An identical copy of the records below is the expected result.

□ □ □ □ □

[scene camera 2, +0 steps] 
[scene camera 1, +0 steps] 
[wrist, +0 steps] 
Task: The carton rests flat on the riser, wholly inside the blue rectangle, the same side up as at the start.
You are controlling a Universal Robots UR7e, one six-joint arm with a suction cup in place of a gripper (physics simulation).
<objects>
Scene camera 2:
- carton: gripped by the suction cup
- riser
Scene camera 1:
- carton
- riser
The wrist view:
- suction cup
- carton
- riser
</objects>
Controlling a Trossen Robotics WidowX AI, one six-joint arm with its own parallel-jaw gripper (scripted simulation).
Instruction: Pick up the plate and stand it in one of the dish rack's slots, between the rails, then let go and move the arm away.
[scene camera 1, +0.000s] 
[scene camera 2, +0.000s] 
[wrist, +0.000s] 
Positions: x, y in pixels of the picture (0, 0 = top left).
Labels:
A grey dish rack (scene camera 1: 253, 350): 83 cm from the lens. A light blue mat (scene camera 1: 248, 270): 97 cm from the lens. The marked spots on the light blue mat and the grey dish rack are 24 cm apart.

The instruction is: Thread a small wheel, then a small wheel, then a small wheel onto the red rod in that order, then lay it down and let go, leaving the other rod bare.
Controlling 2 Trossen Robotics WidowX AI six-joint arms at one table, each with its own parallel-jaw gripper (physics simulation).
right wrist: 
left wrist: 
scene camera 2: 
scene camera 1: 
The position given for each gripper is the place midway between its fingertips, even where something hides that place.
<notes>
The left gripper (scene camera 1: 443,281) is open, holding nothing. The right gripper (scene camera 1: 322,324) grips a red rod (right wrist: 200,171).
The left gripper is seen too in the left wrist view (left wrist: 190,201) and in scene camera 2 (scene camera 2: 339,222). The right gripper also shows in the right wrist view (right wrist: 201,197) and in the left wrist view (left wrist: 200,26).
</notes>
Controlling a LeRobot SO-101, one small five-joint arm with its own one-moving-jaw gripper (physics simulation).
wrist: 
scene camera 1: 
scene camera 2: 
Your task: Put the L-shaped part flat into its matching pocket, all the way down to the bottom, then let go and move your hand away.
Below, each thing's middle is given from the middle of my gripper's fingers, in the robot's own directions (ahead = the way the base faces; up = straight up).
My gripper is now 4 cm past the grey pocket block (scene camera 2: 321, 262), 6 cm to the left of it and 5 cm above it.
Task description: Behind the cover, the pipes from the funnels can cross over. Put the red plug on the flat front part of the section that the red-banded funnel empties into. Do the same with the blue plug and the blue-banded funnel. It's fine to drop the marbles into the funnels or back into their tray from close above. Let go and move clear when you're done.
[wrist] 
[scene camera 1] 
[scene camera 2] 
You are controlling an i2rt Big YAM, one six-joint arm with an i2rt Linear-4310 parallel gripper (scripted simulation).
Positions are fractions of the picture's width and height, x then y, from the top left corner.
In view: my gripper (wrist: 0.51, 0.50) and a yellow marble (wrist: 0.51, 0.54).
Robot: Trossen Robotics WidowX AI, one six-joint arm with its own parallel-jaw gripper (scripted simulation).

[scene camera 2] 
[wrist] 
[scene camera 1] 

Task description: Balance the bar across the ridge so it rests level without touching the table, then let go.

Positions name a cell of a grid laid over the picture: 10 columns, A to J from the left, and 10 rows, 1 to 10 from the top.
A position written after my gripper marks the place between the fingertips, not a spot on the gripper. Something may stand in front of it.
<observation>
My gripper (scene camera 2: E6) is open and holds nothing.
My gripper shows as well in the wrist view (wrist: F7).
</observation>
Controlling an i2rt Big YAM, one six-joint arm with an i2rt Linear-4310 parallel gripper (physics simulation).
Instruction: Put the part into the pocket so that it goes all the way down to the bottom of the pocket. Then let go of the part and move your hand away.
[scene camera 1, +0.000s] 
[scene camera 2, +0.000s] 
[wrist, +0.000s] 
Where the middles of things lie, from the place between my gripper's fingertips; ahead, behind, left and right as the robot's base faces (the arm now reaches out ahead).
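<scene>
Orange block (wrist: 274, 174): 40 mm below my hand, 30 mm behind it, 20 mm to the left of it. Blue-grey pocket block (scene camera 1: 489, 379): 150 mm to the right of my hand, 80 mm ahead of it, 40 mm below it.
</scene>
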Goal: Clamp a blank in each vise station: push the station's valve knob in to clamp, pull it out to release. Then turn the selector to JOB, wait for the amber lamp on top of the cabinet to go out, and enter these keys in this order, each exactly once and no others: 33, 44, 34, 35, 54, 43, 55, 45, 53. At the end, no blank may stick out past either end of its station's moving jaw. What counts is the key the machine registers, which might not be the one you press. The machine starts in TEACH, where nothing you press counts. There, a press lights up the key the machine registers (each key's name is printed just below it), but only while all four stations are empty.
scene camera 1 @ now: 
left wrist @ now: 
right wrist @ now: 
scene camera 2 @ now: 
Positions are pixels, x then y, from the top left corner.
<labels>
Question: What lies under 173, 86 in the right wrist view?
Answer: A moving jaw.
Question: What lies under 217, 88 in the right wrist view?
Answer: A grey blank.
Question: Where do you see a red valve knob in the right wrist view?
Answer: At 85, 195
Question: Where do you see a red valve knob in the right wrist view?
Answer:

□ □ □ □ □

*Written response*
[scene camera 2, +0 steps] 
[scene camera 1, +0 steps] 
[wrist, +0 steps] 
Task: The carton rests flat on the riser, wholly inside the blue rectangle, the same side up as at the start.
You are controlling a Universal Robots UR7e, one six-joint arm with a suction cup in place of a gripper (physics simulation).
<objects>
Scene camera 2:
- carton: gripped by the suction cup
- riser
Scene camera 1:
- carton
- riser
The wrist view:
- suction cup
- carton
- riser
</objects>
Controlling a Trossen Robotics WidowX AI, one six-joint arm with its own parallel-jaw gripper (scripted simulation).
Instruction: Pick up the plate and stand it in one of the dish rack's slots, between the rails, then let go and move the arm away.
[scene camera 1, +0.000s] 
[scene camera 2, +0.000s] 
[wrist, +0.000s] 
Positions: x, y in pixels of the picture (0, 0 = top left).
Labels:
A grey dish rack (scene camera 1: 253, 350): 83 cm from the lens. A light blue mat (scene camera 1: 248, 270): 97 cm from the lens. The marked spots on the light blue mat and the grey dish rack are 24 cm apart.

The instruction is: Thread a small wheel, then a small wheel, then a small wheel onto the red rod in that order, then lay it down and let go, leaving the other rod bare.
Controlling 2 Trossen Robotics WidowX AI six-joint arms at one table, each with its own parallel-jaw gripper (physics simulation).
right wrist: 
left wrist: 
scene camera 2: 
scene camera 1: 
The position given for each gripper is the place midway between its fingertips, even where something hides that place.
<notes>
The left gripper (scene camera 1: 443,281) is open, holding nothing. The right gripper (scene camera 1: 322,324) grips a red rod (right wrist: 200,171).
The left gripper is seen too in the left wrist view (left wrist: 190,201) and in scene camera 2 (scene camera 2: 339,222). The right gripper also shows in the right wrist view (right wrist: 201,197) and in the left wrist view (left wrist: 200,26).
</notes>
Controlling a LeRobot SO-101, one small five-joint arm with its own one-moving-jaw gripper (physics simulation).
wrist: 
scene camera 1: 
scene camera 2: 
Your task: Put the L-shaped part flat into its matching pocket, all the way down to the bottom, then let go and move your hand away.
Below, each thing's middle is given from the middle of my gripper's fingers, in the robot's own directions (ahead = the way the base faces; up = straight up).
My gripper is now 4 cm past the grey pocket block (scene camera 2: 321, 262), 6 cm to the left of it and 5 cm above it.
Task description: Behind the cover, the pipes from the funnels can cross over. Put the red plug on the flat front part of the section that the red-banded funnel empties into. Do the same with the blue plug and the blue-banded funnel. It's fine to drop the marbles into the funnels or back into their tray from close above. Let go and move clear when you're done.
[wrist] 
[scene camera 1] 
[scene camera 2] 
You are controlling an i2rt Big YAM, one six-joint arm with an i2rt Linear-4310 parallel gripper (scripted simulation).
Positions are fractions of the picture's width and height, x then y, from the top left corner.
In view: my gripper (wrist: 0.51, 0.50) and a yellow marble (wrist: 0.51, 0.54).
Robot: Trossen Robotics WidowX AI, one six-joint arm with its own parallel-jaw gripper (scripted simulation).

[scene camera 2] 
[wrist] 
[scene camera 1] 

Task description: Balance the bar across the ridge so it rests level without touching the table, then let go.

Positions name a cell of a grid laid over the picture: 10 columns, A to J from the left, and 10 rows, 1 to 10 from the top.
A position written after my gripper marks the place between the fingertips, not a spot on the gripper. Something may stand in front of it.
<observation>
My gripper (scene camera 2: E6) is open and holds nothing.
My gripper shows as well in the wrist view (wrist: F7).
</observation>
Controlling an i2rt Big YAM, one six-joint arm with an i2rt Linear-4310 parallel gripper (physics simulation).
Instruction: Put the part into the pocket so that it goes all the way down to the bottom of the pocket. Then let go of the part and move your hand away.
[scene camera 1, +0.000s] 
[scene camera 2, +0.000s] 
[wrist, +0.000s] 
Where the middles of things lie, from the place between my gripper's fingertips; ahead, behind, left and right as the robot's base faces (the arm now reaches out ahead).
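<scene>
Orange block (wrist: 274, 174): 40 mm below my hand, 30 mm behind it, 20 mm to the left of it. Blue-grey pocket block (scene camera 1: 489, 379): 150 mm to the right of my hand, 80 mm ahead of it, 40 mm below it.
</scene>
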Goal: Clamp a blank in each vise station: push the station's valve knob in to clamp, pull it out to release. Then turn the selector to JOB, wait for the amber lamp on top of the cabinet to go out, and enter these keys in this order, each exactly once and no others: 33, 44, 34, 35, 54, 43, 55, 45, 53. At the end, no blank may stick out past either end of its station's moving jaw. What counts is the key the machine registers, which might not be the one you press. The machine starts in TEACH, where nothing you press counts. There, a press lights up the key the machine registers (each key's name is printed just below it), but only while all four stations are empty.
scene camera 1 @ now: 
left wrist @ now: 
right wrist @ now: 
scene camera 2 @ now: 
Positions are pixels, x then y, from the top left corner.
<labels>
Question: What lies under 173, 86 in the right wrist view?
Answer: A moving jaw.
Question: What lies under 217, 88 in the right wrist view?
Answer: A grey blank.
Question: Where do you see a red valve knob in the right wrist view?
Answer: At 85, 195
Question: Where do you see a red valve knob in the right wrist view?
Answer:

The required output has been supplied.